Patient-generated health data (PGHD) is becoming a necessary component of remote monitoring and clinical decision-making as well as self-care and managing chronic conditions. Medical diaries and patient notes have been the primary source of unstructured PGHD, enabling patients to collect and communicate their health information remotely and in real-time to their providers.
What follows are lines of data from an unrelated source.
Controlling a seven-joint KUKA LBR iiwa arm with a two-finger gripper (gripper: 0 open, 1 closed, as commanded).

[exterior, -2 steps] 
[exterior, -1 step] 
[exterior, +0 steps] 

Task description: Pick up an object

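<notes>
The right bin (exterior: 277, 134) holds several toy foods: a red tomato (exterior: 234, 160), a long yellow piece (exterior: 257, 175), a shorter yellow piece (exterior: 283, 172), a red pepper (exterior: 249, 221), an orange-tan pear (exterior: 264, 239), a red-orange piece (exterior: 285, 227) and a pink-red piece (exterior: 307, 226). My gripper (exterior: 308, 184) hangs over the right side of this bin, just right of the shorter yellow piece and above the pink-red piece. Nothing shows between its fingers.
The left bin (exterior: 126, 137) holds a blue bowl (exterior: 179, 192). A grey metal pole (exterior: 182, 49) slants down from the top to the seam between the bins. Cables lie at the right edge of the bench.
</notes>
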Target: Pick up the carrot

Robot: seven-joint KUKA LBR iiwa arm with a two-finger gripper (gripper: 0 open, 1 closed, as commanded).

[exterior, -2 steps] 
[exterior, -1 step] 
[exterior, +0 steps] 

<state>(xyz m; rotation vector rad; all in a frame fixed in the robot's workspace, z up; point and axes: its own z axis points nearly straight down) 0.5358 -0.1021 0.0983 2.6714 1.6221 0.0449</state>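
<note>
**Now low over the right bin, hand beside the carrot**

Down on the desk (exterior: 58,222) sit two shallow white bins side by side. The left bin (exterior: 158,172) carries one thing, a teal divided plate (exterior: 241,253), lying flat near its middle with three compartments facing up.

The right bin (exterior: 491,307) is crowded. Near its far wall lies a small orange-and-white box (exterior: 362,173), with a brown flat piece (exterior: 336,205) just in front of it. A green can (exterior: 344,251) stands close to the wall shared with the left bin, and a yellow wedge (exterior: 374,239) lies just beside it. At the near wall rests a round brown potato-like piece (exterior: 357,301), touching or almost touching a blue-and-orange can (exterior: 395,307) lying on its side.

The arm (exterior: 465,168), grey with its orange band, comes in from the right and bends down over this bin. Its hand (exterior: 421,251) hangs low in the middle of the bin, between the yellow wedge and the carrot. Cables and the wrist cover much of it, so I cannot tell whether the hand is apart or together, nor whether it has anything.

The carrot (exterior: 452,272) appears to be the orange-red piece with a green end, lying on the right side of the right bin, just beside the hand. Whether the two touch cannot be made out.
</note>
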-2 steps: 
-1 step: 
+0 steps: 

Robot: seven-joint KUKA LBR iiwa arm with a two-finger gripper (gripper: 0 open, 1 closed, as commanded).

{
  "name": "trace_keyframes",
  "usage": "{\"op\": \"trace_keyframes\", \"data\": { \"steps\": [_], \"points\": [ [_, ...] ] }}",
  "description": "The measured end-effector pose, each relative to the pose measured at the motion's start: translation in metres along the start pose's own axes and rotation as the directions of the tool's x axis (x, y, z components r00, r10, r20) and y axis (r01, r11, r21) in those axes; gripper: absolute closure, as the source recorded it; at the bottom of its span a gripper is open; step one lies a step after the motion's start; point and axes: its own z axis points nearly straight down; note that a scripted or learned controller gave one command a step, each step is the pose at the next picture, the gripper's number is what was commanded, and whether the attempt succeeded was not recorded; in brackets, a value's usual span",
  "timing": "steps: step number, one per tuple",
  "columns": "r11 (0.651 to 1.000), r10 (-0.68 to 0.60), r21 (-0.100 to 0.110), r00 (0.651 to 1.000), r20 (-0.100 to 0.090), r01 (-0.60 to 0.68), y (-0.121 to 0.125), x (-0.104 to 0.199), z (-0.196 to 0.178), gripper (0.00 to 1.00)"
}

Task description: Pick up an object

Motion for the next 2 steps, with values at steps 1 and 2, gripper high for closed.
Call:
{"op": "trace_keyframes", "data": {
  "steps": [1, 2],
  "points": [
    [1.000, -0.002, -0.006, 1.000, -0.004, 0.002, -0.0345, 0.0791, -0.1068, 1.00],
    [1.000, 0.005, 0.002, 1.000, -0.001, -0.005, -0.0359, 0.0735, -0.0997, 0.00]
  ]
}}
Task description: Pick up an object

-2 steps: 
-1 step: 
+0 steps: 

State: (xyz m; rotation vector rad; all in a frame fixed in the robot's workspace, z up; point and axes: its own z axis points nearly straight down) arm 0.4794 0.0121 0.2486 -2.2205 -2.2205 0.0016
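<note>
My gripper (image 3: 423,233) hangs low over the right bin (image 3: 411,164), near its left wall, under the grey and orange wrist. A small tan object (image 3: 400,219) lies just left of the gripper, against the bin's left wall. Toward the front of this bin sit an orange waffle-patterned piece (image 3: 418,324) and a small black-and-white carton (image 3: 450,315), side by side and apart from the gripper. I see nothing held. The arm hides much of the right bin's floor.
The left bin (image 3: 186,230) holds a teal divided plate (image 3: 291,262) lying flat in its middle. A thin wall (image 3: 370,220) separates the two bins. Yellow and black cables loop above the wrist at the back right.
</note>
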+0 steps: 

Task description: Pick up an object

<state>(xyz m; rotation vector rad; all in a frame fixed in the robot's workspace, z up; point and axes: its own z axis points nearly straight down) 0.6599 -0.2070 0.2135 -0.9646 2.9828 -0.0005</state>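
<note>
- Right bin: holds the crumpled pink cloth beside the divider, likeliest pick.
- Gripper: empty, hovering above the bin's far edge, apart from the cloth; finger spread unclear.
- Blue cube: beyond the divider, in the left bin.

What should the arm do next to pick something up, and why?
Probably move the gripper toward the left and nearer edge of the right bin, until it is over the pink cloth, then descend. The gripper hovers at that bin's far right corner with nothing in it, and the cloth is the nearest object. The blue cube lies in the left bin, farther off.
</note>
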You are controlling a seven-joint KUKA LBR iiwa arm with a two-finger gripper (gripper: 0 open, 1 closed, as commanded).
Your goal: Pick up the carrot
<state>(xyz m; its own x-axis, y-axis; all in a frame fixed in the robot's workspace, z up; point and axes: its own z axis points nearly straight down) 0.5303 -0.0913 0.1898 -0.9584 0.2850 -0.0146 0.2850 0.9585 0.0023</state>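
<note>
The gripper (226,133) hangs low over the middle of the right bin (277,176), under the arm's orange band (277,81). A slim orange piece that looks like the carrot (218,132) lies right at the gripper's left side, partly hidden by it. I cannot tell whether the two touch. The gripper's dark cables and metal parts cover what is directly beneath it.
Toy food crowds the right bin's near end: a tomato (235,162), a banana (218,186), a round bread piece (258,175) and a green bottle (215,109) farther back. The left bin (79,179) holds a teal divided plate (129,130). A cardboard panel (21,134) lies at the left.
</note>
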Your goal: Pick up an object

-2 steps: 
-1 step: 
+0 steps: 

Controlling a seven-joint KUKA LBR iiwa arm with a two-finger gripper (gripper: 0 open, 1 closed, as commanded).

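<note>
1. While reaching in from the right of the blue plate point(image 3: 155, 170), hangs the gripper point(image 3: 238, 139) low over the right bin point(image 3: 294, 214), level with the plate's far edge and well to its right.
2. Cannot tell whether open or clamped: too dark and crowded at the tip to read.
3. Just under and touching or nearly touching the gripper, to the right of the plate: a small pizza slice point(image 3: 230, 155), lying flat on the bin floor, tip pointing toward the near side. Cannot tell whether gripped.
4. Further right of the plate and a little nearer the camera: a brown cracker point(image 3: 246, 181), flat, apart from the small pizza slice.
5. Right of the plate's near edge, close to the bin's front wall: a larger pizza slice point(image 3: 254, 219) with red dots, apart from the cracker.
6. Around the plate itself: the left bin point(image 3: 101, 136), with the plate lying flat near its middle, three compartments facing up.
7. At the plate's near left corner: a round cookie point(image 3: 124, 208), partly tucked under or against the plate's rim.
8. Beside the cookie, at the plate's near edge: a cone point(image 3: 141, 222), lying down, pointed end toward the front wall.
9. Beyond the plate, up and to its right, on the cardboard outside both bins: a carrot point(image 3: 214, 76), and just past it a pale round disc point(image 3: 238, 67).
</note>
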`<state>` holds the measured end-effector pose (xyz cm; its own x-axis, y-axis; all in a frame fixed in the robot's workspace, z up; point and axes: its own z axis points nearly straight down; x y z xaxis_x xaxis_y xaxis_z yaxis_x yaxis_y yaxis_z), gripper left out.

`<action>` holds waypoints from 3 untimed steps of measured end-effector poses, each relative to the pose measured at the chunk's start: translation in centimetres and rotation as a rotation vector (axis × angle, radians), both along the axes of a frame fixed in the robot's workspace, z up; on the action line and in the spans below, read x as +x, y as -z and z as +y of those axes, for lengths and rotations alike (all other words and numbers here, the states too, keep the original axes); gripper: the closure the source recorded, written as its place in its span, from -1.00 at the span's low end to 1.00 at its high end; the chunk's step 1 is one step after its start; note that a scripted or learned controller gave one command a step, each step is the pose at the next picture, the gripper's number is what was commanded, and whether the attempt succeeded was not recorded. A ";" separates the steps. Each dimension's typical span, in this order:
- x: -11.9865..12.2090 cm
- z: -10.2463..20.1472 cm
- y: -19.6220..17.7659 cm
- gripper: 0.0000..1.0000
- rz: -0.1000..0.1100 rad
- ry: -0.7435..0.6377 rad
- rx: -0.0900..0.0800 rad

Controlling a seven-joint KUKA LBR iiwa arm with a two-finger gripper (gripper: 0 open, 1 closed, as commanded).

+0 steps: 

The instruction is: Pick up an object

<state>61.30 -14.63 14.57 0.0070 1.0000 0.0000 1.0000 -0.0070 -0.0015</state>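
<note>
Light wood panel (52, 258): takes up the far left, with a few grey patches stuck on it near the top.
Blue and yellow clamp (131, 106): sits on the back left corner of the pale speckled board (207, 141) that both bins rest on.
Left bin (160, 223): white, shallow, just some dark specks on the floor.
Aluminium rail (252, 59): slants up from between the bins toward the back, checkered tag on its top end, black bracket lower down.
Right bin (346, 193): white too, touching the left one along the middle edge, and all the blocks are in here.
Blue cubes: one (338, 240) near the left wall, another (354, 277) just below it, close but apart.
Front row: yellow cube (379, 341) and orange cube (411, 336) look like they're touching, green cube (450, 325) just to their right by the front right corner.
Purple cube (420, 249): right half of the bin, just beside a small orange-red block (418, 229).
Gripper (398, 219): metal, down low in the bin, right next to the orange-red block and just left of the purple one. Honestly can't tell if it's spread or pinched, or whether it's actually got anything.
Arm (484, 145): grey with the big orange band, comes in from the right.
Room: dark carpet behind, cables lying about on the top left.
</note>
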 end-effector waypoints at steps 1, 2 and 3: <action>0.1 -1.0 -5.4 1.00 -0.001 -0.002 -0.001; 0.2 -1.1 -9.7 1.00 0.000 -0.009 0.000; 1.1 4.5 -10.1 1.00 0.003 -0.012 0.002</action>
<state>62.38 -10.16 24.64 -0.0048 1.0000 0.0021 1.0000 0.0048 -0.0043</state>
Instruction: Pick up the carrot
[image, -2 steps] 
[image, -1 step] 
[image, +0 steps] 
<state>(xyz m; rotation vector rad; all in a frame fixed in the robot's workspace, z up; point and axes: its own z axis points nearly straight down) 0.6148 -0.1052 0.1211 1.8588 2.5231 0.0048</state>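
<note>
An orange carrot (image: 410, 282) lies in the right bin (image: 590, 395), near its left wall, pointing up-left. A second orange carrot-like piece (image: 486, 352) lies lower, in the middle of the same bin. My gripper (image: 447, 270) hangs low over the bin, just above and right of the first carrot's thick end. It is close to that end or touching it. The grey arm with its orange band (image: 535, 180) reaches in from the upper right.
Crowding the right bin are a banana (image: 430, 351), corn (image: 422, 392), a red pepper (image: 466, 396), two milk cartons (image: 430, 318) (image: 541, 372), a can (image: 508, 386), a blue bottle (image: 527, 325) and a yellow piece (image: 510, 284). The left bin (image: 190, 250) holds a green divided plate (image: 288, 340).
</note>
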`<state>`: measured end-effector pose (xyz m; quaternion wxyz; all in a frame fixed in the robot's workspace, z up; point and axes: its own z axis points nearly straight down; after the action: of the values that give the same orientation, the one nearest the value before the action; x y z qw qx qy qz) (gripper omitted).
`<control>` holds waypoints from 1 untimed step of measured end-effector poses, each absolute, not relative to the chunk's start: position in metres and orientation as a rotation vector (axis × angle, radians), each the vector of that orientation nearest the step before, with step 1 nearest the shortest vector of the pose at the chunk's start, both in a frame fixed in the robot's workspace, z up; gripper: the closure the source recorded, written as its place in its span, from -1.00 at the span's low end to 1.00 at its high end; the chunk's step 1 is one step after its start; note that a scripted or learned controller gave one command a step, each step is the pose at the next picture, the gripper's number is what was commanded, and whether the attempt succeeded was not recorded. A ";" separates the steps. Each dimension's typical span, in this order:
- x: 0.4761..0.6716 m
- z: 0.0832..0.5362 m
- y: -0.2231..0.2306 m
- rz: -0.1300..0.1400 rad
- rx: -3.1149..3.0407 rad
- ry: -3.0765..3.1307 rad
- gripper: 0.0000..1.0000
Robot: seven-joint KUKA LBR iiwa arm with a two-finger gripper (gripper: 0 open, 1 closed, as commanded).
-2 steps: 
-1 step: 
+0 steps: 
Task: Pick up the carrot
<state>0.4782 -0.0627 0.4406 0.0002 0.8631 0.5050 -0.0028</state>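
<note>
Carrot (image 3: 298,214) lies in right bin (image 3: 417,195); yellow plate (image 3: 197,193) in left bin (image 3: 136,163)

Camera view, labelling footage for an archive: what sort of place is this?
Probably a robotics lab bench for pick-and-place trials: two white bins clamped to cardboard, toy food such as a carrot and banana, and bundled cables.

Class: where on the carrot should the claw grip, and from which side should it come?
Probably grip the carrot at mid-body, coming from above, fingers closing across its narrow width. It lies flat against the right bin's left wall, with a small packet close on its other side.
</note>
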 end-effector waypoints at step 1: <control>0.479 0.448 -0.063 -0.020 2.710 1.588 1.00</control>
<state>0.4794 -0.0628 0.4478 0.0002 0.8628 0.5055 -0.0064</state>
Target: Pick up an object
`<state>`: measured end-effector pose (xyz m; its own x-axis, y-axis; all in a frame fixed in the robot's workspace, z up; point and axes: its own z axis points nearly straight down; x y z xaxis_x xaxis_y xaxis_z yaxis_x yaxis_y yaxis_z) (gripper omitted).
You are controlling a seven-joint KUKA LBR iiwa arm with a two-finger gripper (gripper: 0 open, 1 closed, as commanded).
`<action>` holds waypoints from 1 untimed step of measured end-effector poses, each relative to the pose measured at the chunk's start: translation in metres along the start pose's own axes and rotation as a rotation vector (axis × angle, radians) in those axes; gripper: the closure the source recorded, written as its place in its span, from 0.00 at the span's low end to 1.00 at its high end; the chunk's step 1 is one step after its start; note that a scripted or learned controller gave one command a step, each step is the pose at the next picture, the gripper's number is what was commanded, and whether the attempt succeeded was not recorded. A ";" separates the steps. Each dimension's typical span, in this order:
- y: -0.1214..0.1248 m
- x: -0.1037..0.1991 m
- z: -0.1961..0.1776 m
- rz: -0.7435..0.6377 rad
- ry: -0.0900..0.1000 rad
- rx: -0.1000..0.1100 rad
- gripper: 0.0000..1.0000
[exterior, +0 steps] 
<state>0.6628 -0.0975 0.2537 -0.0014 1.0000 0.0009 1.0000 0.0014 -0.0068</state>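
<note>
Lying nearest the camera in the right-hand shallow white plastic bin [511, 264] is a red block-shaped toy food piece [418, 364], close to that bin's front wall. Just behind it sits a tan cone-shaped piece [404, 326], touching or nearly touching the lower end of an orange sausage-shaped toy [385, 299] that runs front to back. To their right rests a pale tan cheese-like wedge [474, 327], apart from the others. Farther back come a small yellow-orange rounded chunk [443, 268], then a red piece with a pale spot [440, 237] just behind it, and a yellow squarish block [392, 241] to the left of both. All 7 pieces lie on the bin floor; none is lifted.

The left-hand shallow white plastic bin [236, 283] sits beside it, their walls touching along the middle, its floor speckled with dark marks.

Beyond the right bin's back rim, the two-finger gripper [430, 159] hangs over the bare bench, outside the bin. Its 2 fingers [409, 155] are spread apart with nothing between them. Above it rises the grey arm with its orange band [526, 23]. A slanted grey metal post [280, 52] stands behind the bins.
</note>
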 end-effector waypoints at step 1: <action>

Yet there is no established mechanism or pipeline for processing free text patient notes (“unstructured PGHD”) or integrating these notes into clinical decision making in a low-resource setting (i.e., not depending on a large dataset or processing power). In the literature, there are a number of studies reporting NLP applications on clinical notes to identify symptoms and conditions, but these studies have been limited to public data (e.g. social media posts by patients). In this paper, we evaluate the performance of an hybrid (deep learning + rule-based) NLP pipeline on a low-resource PHGD dataset through an empirical evaluation of automatic component extraction where we measure the model’s ability to conduct automatic entity extraction using ontologies (medication-dose: RxNORM, symptoms: SNOMED) from patient notes.